> Task statement
Retype the data in its entirety, with no word changed.

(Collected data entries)

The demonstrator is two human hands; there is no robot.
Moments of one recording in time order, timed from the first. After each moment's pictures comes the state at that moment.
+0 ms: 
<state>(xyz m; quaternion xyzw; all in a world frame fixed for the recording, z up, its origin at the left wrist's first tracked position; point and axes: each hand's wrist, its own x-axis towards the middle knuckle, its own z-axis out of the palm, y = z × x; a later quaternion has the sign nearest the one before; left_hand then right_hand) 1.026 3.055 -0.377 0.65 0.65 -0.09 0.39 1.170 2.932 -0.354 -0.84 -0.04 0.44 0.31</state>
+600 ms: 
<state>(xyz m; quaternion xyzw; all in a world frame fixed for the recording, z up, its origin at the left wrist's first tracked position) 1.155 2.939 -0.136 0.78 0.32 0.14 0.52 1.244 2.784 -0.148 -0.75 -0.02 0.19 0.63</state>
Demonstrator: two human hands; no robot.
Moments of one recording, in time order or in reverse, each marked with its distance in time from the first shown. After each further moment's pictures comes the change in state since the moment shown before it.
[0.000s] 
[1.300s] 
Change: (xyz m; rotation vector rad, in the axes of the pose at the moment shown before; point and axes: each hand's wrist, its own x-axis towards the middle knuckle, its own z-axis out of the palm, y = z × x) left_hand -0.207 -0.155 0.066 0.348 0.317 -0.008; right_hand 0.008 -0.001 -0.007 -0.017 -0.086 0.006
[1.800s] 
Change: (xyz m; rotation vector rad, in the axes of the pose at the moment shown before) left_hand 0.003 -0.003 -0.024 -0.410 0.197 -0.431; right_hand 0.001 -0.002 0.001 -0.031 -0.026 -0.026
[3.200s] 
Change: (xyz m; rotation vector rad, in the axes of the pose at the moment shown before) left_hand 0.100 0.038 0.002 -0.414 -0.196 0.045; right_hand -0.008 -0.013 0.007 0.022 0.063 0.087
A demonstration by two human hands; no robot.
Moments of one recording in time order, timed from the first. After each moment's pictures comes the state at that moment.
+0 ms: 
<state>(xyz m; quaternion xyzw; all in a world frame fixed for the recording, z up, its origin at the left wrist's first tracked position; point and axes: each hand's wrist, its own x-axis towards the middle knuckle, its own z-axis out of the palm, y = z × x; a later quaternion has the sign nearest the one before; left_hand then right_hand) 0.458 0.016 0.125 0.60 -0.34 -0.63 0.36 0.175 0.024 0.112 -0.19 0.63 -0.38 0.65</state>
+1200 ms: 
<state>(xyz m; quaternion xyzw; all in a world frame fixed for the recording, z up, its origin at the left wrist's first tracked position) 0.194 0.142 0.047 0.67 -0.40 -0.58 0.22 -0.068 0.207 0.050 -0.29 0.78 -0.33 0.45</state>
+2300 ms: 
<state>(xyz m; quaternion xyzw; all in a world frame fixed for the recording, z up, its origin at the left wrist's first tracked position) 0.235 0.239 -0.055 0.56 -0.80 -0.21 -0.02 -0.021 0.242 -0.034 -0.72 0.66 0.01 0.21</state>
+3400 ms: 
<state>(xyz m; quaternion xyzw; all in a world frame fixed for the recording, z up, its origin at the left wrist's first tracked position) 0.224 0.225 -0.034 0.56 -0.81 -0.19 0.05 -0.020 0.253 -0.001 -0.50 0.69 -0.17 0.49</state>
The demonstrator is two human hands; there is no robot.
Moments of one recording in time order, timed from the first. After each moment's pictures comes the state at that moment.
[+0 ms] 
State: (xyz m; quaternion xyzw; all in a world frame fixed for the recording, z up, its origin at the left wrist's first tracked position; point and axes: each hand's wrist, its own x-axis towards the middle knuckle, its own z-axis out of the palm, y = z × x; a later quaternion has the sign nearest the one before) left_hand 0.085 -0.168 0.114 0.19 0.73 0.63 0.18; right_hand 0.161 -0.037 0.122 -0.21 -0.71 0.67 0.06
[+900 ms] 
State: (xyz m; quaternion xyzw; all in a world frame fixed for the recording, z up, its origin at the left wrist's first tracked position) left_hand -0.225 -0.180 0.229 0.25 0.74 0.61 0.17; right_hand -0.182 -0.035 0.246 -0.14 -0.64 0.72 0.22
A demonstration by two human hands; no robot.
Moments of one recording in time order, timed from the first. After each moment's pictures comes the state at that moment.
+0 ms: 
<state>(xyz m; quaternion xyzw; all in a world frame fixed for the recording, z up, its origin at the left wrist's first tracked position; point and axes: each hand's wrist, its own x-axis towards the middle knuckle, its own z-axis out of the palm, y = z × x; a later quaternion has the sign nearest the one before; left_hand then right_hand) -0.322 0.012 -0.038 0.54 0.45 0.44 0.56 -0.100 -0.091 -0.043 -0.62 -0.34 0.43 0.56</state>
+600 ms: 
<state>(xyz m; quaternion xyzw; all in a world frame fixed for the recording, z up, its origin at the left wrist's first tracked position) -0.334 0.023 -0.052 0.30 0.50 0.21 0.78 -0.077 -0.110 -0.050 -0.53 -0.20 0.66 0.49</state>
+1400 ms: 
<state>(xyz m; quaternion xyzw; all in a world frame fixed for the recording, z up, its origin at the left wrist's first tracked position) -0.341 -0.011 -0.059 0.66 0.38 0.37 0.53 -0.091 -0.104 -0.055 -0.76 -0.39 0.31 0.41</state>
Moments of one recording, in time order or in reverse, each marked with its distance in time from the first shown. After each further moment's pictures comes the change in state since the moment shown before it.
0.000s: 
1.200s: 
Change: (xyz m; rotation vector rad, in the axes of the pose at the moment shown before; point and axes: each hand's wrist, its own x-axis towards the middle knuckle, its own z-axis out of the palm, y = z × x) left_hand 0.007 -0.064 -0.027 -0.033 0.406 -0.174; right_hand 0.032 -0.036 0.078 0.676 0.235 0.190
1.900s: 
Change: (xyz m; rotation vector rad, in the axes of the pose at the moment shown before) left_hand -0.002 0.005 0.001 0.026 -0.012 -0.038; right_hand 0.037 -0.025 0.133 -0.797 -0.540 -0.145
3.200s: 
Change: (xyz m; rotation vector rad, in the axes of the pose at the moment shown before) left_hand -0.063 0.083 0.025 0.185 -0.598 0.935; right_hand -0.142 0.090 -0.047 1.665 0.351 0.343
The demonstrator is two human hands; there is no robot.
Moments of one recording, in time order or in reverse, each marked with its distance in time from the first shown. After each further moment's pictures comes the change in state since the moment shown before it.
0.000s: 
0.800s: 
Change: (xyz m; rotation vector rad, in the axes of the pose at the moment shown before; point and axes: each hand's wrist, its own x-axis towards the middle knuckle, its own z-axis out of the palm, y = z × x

> Task solution
The demonstrator is two human hands; there is no robot.
Moments of one recording in time order, timed from the first. After each moment's pictures comes the state at that moment.
+0 ms: 
<state>(xyz m; quaternion xyzw; all in a world frame fixed for the recording, z up, its origin at the left wrist's first tracked position; point and axes: each hand's wrist, its own x-axis towards the middle knuckle, its own z-axis out of the palm, y = z × x; a later quaternion has the sign nearest the one before; left_hand then right_hand) 1.026 3.055 -0.377 0.65 0.65 -0.09 0.39 1.170 2.932 -0.354 -0.84 -0.04 0.44 0.31</state>
+600 ms: 
<state>(xyz m; quaternion xyzw; all in a world frame fixed for the recording, z up, its origin at the left wrist's first tracked position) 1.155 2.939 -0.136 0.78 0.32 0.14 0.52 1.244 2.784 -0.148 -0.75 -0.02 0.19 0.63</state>
Demonstrator: two human hands; no robot.
Moments of one recording, in time order or in reverse, each marked with its distance in time from the first shown. After each further moment's pictures comes the change in state since the moment shown before it.
[0.000s] 
[1.300s] 
Change: (xyz m; rotation vector rad, in the axes of the pose at the moment shown before; point and axes: each hand's wrist, its own x-axis towards the middle knuckle, its own z-axis out of the palm, y = z × x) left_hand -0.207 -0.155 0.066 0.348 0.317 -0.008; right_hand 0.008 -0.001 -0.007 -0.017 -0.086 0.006
[1.800s] 
Change: (xyz m; rotation vector rad, in the axes of the pose at the moment shown before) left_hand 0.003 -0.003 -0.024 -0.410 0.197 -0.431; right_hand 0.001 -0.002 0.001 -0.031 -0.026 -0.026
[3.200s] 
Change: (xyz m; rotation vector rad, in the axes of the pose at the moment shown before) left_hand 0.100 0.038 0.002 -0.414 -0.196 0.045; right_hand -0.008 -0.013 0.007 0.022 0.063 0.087
A demonstration by two human hands; no robot.
Moments of one recording in time order, timed from the first. After each moment's pictures comes the state at that moment.
+0 ms: 
<state>(xyz m; quaternion xyzw; all in a world frame fixed for the recording, z up, its origin at the left wrist's first tracked position; point and axes: each hand's wrist, its own x-axis towards the middle knuckle, its own z-axis out of the palm, y = z × x; a later quaternion has the sign nearest the one before; left_hand then right_hand) 0.458 0.016 0.125 0.60 -0.34 -0.63 0.36 0.175 0.024 0.112 -0.19 0.63 -0.38 0.65</state>
+1200 ms: 
<state>(xyz m; quaternion xyzw; all in a world frame fixed for the recording, z up, its origin at the left wrist's first tracked position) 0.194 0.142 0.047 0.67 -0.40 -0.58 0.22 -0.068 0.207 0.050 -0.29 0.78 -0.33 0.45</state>
+2300 ms: 
<state>(xyz m; quaternion xyzw; all in a world frame fixed for the recording, z up, its origin at the left wrist's first tracked position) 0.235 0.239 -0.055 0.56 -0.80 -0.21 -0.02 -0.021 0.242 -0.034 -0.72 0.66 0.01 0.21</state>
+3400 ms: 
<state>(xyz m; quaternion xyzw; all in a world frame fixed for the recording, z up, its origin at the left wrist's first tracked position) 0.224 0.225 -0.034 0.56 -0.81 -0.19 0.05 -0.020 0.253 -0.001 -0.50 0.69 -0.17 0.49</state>
The demonstrator is two human hands; there is no robot.
Moments of one recording in time order, timed from the first. After each moment's pictures comes the state at that moment.
[+0 ms] 
State: (xyz m; quaternion xyzw; all in a world frame fixed for the recording, z up, its origin at the left wrist's first tracked position; point and axes: each hand's wrist, its own x-axis towards the middle knuckle, its own z-axis out of the palm, y = z × x; a later quaternion has the sign nearest the one before) left_hand 0.085 -0.168 0.114 0.19 0.73 0.63 0.18; right_hand 0.161 -0.037 0.122 -0.21 -0.71 0.67 0.06
[+900 ms] 
State: (xyz m; quaternion xyzw; all in a world frame fixed for the recording, z up, its origin at the left wrist's first tracked position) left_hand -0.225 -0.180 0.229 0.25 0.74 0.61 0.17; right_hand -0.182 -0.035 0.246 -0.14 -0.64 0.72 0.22
A demonstration by two human hands; no robot.
Moments of one recording in time order, timed from the first. After each moment's pictures comes the state at that moment.
+0 ms: 
<state>(xyz m; quaternion xyzw; all in a world frame fixed for the recording, z up, its origin at the left wrist's first tracked position; point and axes: each hand's wrist, its own x-axis towards the middle knuckle, its own z-axis out of the palm, y = z × x; a later quaternion has the sign nearest the one before; left_hand then right_hand) -0.322 0.012 -0.038 0.54 0.45 0.44 0.56 -0.100 -0.091 -0.043 -0.62 -0.34 0.43 0.56</state>
+600 ms: 
<state>(xyz m; quaternion xyzw; all in a world frame fixed for the recording, z up, its origin at the left wrist's first tracked position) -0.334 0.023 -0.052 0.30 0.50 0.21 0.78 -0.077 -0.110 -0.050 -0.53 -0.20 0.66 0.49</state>
+1400 ms: 
<state>(xyz m; quaternion xyzw; all in a world frame fixed for the recording, z up, its origin at the left wrist's first tracked position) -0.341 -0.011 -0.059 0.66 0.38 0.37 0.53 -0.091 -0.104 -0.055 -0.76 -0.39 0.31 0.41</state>
Moments of one recording, in time order or in reverse, each marked with its distance in time from the first shown. After each further moment's pictures comes the change in state since the moment shown before it.
0.000s: 
1.200s: 
Change: (xyz m; rotation vector rad, in the axes of the pose at the moment shown before; point and axes: each hand's wrist, its own x-axis towards the middle knuckle, its own z-axis out of the palm, y = z × x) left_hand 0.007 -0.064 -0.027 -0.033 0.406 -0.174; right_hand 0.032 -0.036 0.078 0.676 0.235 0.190
1.900s: 
Change: (xyz m; rotation vector rad, in the axes of the pose at the moment shown before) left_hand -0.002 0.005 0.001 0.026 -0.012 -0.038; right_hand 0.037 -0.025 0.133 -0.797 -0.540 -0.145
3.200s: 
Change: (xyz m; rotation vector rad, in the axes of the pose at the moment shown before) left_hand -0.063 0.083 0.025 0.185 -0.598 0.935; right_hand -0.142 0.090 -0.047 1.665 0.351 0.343
The demonstrator is two human hands; there is no robot.
Moments of one recording, in time order or in reverse, each marked with its distance in time from the first shown. After each further moment's pictures comes the change in state since the moment shown before it.
0.000s: 
0.800s: 
Change: (xyz m; rotation vector rad, in the axes of the pose at the moment shown before; point and axes: each hand's wrist, its own x-axis towards the middle knuckle, its own z-axis out of the palm, y = z × x

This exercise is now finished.